What you need to do: Give back the entire listing exactly as it was provided.

══════════

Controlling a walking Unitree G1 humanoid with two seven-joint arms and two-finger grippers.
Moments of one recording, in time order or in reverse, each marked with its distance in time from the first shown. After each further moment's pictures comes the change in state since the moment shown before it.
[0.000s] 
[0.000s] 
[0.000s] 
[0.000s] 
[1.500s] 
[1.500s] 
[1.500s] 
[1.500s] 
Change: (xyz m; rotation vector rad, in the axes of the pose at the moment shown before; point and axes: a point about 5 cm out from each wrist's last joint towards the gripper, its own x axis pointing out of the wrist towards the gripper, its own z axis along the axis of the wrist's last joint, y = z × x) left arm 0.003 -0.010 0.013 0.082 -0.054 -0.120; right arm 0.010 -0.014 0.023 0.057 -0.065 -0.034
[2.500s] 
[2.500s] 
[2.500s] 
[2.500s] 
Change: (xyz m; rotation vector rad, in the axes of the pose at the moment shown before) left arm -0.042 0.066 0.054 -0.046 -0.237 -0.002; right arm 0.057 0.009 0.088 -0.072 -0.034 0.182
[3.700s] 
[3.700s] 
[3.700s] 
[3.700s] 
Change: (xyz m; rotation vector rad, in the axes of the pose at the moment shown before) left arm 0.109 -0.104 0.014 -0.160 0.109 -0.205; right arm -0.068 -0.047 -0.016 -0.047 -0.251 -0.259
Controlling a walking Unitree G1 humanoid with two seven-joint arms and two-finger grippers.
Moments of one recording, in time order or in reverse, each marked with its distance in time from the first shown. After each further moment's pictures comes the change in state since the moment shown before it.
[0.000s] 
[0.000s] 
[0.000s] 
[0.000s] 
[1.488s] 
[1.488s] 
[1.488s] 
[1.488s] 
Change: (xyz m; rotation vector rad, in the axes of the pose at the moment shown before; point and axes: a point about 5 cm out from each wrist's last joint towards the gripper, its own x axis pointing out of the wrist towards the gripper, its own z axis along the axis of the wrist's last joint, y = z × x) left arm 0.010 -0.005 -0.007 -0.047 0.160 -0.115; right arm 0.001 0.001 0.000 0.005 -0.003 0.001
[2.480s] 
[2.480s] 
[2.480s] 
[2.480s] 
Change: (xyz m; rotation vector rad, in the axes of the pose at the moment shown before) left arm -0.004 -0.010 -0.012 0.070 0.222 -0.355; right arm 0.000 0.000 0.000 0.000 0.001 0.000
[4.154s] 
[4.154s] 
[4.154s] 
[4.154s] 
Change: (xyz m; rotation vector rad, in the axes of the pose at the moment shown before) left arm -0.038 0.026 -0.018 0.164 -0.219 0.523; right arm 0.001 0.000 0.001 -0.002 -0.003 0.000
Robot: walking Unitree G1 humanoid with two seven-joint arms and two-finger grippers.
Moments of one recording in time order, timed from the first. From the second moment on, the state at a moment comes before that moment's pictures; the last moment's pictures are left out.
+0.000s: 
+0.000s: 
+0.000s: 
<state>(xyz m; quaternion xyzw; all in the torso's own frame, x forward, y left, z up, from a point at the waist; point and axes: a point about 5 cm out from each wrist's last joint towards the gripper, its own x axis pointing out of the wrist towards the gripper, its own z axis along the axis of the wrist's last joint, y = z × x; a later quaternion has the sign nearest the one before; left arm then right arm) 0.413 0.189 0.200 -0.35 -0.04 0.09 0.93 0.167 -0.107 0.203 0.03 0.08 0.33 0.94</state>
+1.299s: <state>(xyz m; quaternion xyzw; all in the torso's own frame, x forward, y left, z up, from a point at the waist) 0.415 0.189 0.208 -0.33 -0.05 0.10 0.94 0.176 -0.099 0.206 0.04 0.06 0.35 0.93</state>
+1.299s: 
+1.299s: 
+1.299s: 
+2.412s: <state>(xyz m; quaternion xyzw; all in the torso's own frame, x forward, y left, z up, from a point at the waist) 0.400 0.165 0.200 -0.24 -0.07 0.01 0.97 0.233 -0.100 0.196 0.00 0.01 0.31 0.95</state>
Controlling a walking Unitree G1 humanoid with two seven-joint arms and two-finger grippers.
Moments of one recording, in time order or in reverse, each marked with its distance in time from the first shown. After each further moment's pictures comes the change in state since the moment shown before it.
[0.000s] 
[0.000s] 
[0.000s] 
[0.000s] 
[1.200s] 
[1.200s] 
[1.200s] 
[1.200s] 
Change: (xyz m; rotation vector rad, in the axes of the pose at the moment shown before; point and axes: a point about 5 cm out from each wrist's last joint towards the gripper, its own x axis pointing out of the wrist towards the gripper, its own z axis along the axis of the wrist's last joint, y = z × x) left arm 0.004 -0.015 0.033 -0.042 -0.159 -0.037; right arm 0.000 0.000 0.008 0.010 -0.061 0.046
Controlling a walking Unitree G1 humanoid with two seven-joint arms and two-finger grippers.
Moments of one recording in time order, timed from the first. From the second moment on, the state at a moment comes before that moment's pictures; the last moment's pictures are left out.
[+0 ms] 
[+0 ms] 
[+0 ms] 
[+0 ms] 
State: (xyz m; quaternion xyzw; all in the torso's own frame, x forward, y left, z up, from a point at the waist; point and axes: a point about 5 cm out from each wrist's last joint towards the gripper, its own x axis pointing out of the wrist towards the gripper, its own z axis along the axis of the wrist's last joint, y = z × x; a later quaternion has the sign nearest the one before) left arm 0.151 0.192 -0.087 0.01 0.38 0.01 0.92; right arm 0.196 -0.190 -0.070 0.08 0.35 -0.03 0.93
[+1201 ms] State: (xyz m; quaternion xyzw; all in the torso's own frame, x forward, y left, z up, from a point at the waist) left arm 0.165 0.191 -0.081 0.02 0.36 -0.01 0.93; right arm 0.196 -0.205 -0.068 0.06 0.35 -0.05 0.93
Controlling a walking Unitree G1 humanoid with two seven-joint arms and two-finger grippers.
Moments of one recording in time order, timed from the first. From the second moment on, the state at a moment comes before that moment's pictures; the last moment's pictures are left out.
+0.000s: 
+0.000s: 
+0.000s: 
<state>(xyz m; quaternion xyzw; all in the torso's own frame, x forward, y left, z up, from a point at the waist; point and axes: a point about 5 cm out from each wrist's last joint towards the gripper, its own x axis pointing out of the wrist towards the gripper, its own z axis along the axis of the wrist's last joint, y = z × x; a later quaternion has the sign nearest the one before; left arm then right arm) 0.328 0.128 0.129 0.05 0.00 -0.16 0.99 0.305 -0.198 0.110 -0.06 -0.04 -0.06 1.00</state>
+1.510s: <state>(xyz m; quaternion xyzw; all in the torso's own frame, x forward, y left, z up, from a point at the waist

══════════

Task answer:
Controlling a walking Unitree G1 humanoid with two seven-joint arms and two-finger grippers.
Moments of one recording, in time order or in reverse, each marked with its distance in time from the first shown. After each further moment's pictures comes the change in state since the moment shown before it.
[0.000s] 
[0.000s] 
[0.000s] 
[0.000s] 
[1.500s] 
[1.500s] 
[1.500s] 
[1.500s] 
Change: (xyz m; rotation vector rad, in the axes of the pose at the moment shown before; point and axes: a point about 5 cm out from each wrist's last joint towards the gripper, its own x axis pointing out of the wrist towards the gripper, its own z axis along the axis of the wrist's last joint, y = z × x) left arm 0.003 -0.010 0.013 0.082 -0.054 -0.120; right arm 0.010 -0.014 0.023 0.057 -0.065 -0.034
[2.500s] 
[2.500s] 
[2.500s] 
[2.500s] 
Change: (xyz m; rotation vector rad, in the axes of the pose at the moment shown before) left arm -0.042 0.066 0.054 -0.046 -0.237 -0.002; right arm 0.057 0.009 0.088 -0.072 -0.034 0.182
[3.700s] 
[3.700s] 
[3.700s] 
[3.700s] 
Change: (xyz m; rotation vector rad, in the axes of the pose at the moment shown before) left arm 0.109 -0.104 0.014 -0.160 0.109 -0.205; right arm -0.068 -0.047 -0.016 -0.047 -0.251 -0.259
Controlling a walking Unitree G1 humanoid with two seven-joint arms and two-finger grippers.
Moments of one recording, in time order or in reverse, each marked with its distance in time from the first shown. After each further moment's pictures comes the change in state since the moment shown before it.
[0.000s] 
[0.000s] 
[0.000s] 
[0.000s] 
[1.488s] 
[1.488s] 
[1.488s] 
[1.488s] 
Change: (xyz m; rotation vector rad, in the axes of the pose at the moment shown before; point and axes: a point about 5 cm out from each wrist's last joint towards the gripper, its own x axis pointing out of the wrist towards the gripper, its own z axis along the axis of the wrist's last joint, y = z × x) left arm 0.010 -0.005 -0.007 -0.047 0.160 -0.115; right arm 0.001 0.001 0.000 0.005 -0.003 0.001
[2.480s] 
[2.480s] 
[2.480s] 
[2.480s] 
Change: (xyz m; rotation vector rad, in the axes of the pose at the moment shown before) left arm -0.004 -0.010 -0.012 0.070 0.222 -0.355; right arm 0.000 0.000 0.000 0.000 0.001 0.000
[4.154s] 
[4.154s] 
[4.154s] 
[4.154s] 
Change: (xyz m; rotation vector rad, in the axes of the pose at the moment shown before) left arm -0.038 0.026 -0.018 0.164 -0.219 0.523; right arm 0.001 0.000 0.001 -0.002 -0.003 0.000
Robot: walking Unitree G1 humanoid with two seven-joint arms and two-finger grippers.
Moments of one recording in time order, timed from the first. From the second moment on, the state at a moment comes before that moment's pictures; the last moment's pictures are left out.
+0.000s: 
+0.000s: 
+0.000s: 
<state>(xyz m; quaternion xyzw; all in the torso's own frame, x forward, y left, z up, from a point at the waist; point and axes: a point about 5 cm out from each wrist's last joint towards the gripper, its own x axis pointing out of the wrist towards the gripper, its own z axis along the axis of the wrist's last joint, y = z × x; a later quaternion has the sign nearest the one before; left arm then right arm) 0.413 0.189 0.200 -0.35 -0.04 0.09 0.93 0.167 -0.107 0.203 0.03 0.08 0.33 0.94</state>
+1.299s: <state>(xyz m; quaternion xyzw; all in the torso's own frame, x forward, y left, z up, from a point at the waist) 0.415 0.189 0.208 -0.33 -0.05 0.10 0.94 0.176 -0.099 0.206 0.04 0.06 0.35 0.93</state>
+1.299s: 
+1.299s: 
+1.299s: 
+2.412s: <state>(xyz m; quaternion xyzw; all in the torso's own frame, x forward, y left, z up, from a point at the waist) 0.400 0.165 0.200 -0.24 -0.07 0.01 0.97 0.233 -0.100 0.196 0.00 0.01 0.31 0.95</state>
Controlling a walking Unitree G1 humanoid with two seven-joint arms and two-finger grippers.
Moments of one recording, in time order or in reverse, each marked with its distance in time from the first shown. After each further moment's pictures comes the change in state since the moment shown before it.
[0.000s] 
[0.000s] 
[0.000s] 
[0.000s] 
[1.200s] 
[1.200s] 
[1.200s] 
[1.200s] 
Change: (xyz m; rotation vector rad, in the axes of the pose at the moment shown before; point and axes: a point about 5 cm out from each wrist's last joint towards the gripper, its own x axis pointing out of the wrist towards the gripper, its own z axis along the axis of the wrist's last joint, y = z × x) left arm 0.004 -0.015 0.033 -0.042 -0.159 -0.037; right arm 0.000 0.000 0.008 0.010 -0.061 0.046
Controlling a walking Unitree G1 humanoid with two seven-joint arms and two-finger grippers.
Moments of one recording in time order, timed from the first. From the second moment on, the state at a moment comes before that moment's pictures; the last moment's pictures are left out.
[+0 ms] 
[+0 ms] 
[+0 ms] 
[+0 ms] 
State: (xyz m; quaternion xyzw; all in the torso's own frame, x forward, y left, z up, from a point at the waist; point and axes: a point about 5 cm out from each wrist's last joint towards the gripper, its own x axis pointing out of the wrist towards the gripper, its own z axis along the axis of the wrist's last joint, y = z × x; a later quaternion has the sign nearest the one before) left arm 0.151 0.192 -0.087 0.01 0.38 0.01 0.92; right arm 0.196 -0.190 -0.070 0.08 0.35 -0.03 0.93
[+1201 ms] State: (xyz m; quaternion xyzw; all in the torso's own frame, x forward, y left, z up, from a point at the waist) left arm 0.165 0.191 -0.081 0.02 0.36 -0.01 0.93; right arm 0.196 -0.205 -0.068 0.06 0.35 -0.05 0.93
Controlling a walking Unitree G1 humanoid with two seven-joint arms and two-finger grippers.
Moments of one recording in time order, timed from the first. From the second moment on, the state at a moment comes before that moment's pictures; the last moment's pictures are left out.
+0.000s: 
+0.000s: 
+0.000s: 
<state>(xyz m; quaternion xyzw; all in the torso's own frame, x forward, y left, z up, from a point at the waist; point and axes: a point about 5 cm out from each wrist's last joint towards the gripper, its own x axis pointing out of the wrist towards the gripper, its own z axis along the axis of the wrist's last joint, y = z × x; a later quaternion has the sign nearest the one before; left arm then right arm) 0.328 0.128 0.129 0.05 0.00 -0.16 0.99 0.305 -0.198 0.110 -0.06 -0.04 -0.06 1.00</state>
+1.510s: <state>(xyz m; quaternion xyzw; all in the torso's own frame, x forward, y left, z up, from a point at the waist

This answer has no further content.